Grace Therapeutics (Nasdaq: GRCE) unveiled encouraging data from its pivotal Phase III STRIVE-ON trial, showing that GTx-104, an intravenous (IV) nimodipine formulation, significantly lowers the risk of clinically significant hypotension in patients with aneurysmal subarachnoid hemorrhage (aSAH) compared to the standard oral formulation.

Key Findings from STRIVE-ON

• The primary endpoint—incidence of at least one clinically significant hypotensive episode—favored GTx-104. The IV group showed a 28% rate of hypotension, compared to 35% in the oral nimodipine group—a 19% relative reduction.
• A markedly higher proportion of GTx-104 patients (54%) achieved a relative dose intensity (RDI) of 95% or above, while only 8% of the oral group reached similar consistency, underscoring IV’s dosing reliability.
• Additional benefits included improved functional outcomes at 90 days (via modified Rankin scale), superior quality of life scores (EQ-5D-3L), and reduced ICU stays, readmissions, and ventilator usage.
• Treatment-emergent adverse events were comparable across both arms, and no new safety concerns emerged.

In addition, while mortality was higher in the GTx-104 arm (8 deaths) than in the oral arm (4 deaths), Grace emphasizes that all fatalities were attributed to the underlying severity of aSAH—not the treatment—affirming the safety profile of GTx-104.

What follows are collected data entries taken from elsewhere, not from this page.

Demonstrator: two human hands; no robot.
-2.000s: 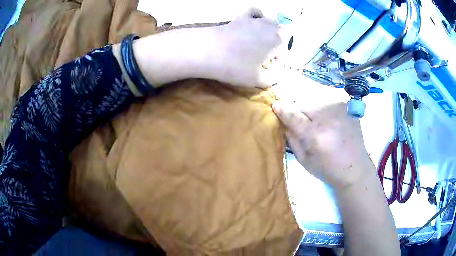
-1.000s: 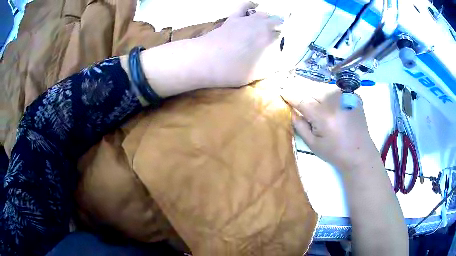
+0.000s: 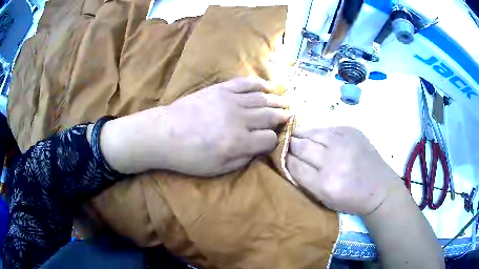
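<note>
The tan-brown padded garment body point(image 3: 100, 68) spreads from the upper left over the table. A smoother brown panel point(image 3: 247, 215) lies over it and hangs toward the lap. My left hand point(image 3: 220, 126) lies flat on the brown cloth, fingers pointing right toward the seam. My right hand point(image 3: 336, 168) holds the cloth's right edge, fingertips beside my left fingertips, where a narrow pale edge shows. The cloth edge runs up beside the presser foot point(image 3: 315, 64), under bright glare; the needle cannot be made out.
The white sewing machine point(image 3: 436, 58) with blue stripe stands upper right, its thread tension knob point(image 3: 352, 71) near my right hand. Red-handled scissors point(image 3: 428, 173) lie right of my right forearm. A ruler tape point(image 3: 357, 249) runs along the table's front edge.
My left hand has come down from the top of the cloth to its middle, uncovering brown cloth beside the needle area. My right hand has moved down and now grips the edge, which shows folded.
</note>
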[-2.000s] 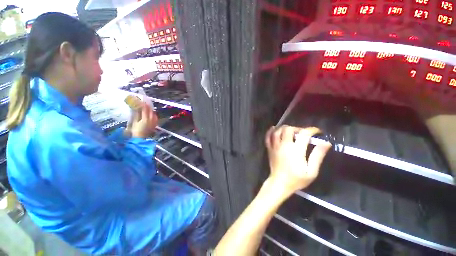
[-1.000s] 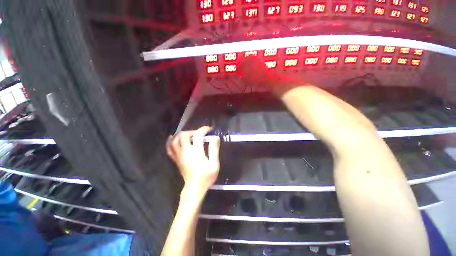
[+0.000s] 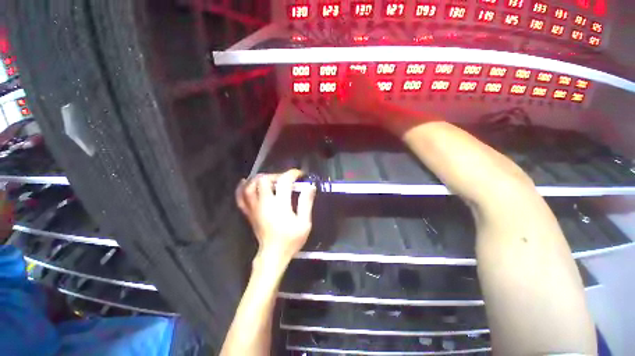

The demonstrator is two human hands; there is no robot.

Strategic Implications & Next Moves

Given these encouraging outcomes, Grace plans to engage with the FDA and is targeting an NDA submission in the first half of 2025. This marks a hopeful step forward for innovation in aSAH—a condition that has seen little therapeutic progress in nearly four decades.

GTx-104, produced via a novel nanoparticle-based technology, enables aqueous IV delivery of nimodipine, a drug traditionally limited by solubility and administration challenges. The IV route could bypass nasogastric dependency and mitigate complications like food-effect variability and dosing errors.

This formulation could represent a meaningful improvement in the acute management of critically ill aSAH patients, ensuring more consistent drug delivery, better tolerability, and improved overall clinical outcomes.

Why This Matters for BiopharmaWire Readers

• Clinical Relevance: aSAH is a severe, often devastating form of stroke with limited therapeutic innovation—GTx-104’s success could reshape treatment norms.
• Drug Delivery Innovation: The IV nimodipine platform exemplifies how reformulating existing agents can substantially enhance efficacy and safety outcomes.
• Regulatory Watch: With an NDA expected imminently, this marks a key watchpoint for potential approval and adoption.
• Economics & Health Systems: Evidence of reduced ICU burden and improved patient outcomes speaks directly to hospital stakeholders and healthcare payers.

Conclusion

Grace Therapeutics’ positive STRIVE-ON results highlight GTx-104 as a potent new avenue for managing aSAH—offering reduced hypotension risk and improved ICU outcomes. With an NDA submission underway, GTx-104 may soon become the first meaningful innovation in aSAH care in decades.